Paolo Finzi, ebraismo ed anarchia

“Non tu ma l’opera che hai inizia- to ti rende indispensabile per l’umanità!” Scrisse così il poeta anarchico e ebreo Erich Mühsam (1878 – 1934), ucciso dai nazisti nel campo di concentramento di Orianenburg. Parole che Francesco Moises Bassano ha richiamato per ricordare la figura di un altro anarchico, recentemente scomparso: Paolo Finzi. A lui, al suo lavoro come direttore della rivista anarchica A, al suo rapporto con l’ebraismo e alla sua visione di libertà è dedicato un recente colloquio della redazione di Pagine Ebraiche con lo storico Claudio Venza, già professore di Storia della Spagna contemporanea all’Università di Trieste. “Finzi era una persona molto attenta, puntuale, puntigliosa. Era rispettoso dell’interlocutore, lo ascoltava e spesso gli chiedeva di collaborare ad A rivista. Una realtà che lui portava avanti da quasi trent’anni praticamente da solo.
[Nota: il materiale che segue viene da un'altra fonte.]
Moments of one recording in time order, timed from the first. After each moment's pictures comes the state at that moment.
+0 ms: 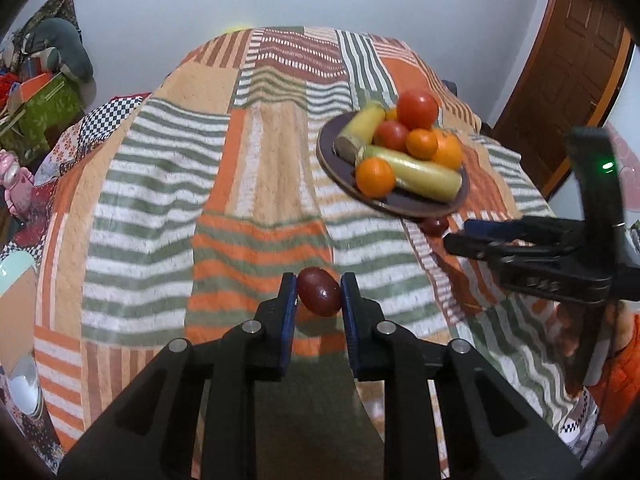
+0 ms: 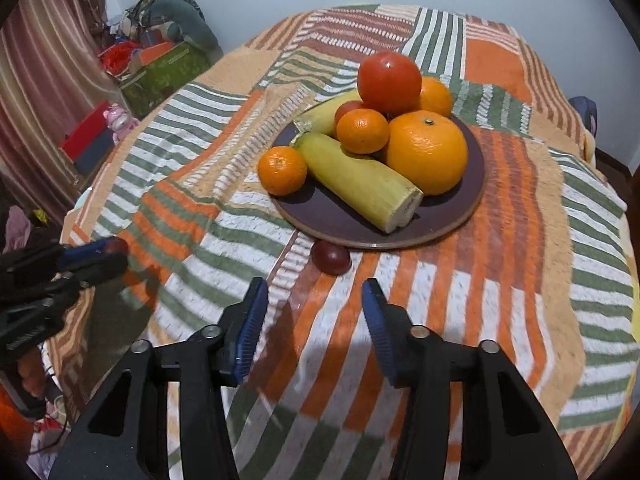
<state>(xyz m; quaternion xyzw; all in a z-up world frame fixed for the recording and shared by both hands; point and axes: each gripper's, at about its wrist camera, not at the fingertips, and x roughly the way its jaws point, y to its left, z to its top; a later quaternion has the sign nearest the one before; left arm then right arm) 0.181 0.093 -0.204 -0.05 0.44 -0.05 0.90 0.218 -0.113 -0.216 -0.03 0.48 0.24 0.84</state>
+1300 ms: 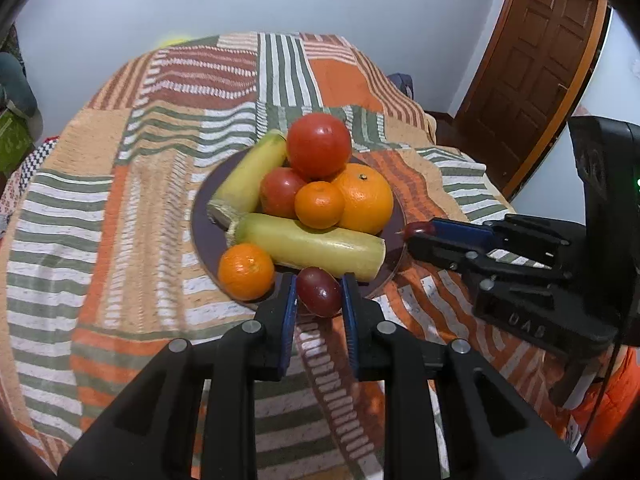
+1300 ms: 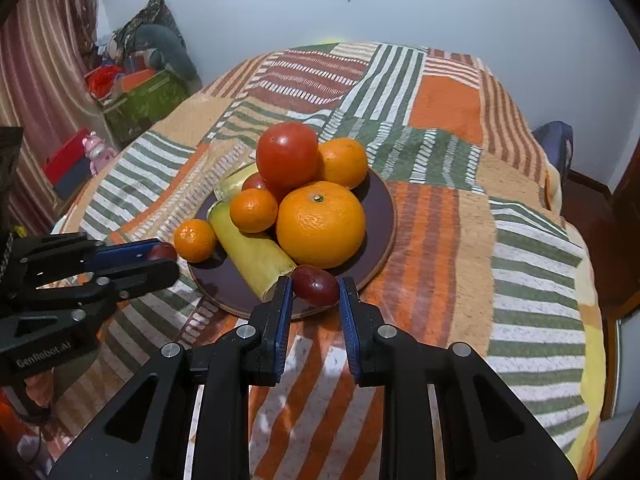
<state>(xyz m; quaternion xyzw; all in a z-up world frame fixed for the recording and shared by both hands) 0.275 -0.001 -0.206 -0.03 0.44 -0.13 0.89 0.254 -0.163 -0.191 -0.05 0.43 0.21 0.88</state>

Era per lui un impegno a tutto tondo. ‘L’amor mio’ come diceva una canzone”, spiega Venza, ritraendo poi il carattere di Finzi legato alla sua visione del mondo. “Un’individualista certamente, ma va considerato che nell’anarchismo l’individualismo non è un peccato. Anzi. Non è solamente una tendenza ma una componente indispensabile. Un movimento organizzato richiede un accordo tra più individui, un accordo che è una forma di collaborazione che rispetti l’individuo per cui questi è completamente libero dentro il movimento” in questo caso, appunto, anarchico. Ovvero, spiega il docente, un movimento che contesta “ogni società gerarchica, contro lo Stato inteso come apparato repressivo e quindi per le libertà, l’eguaglianza e altri valori importanti come la libertà e l’autonomia dei singoli soggetti”. Valori a cui si richiamava Finzi nel suo lavoro e impegno.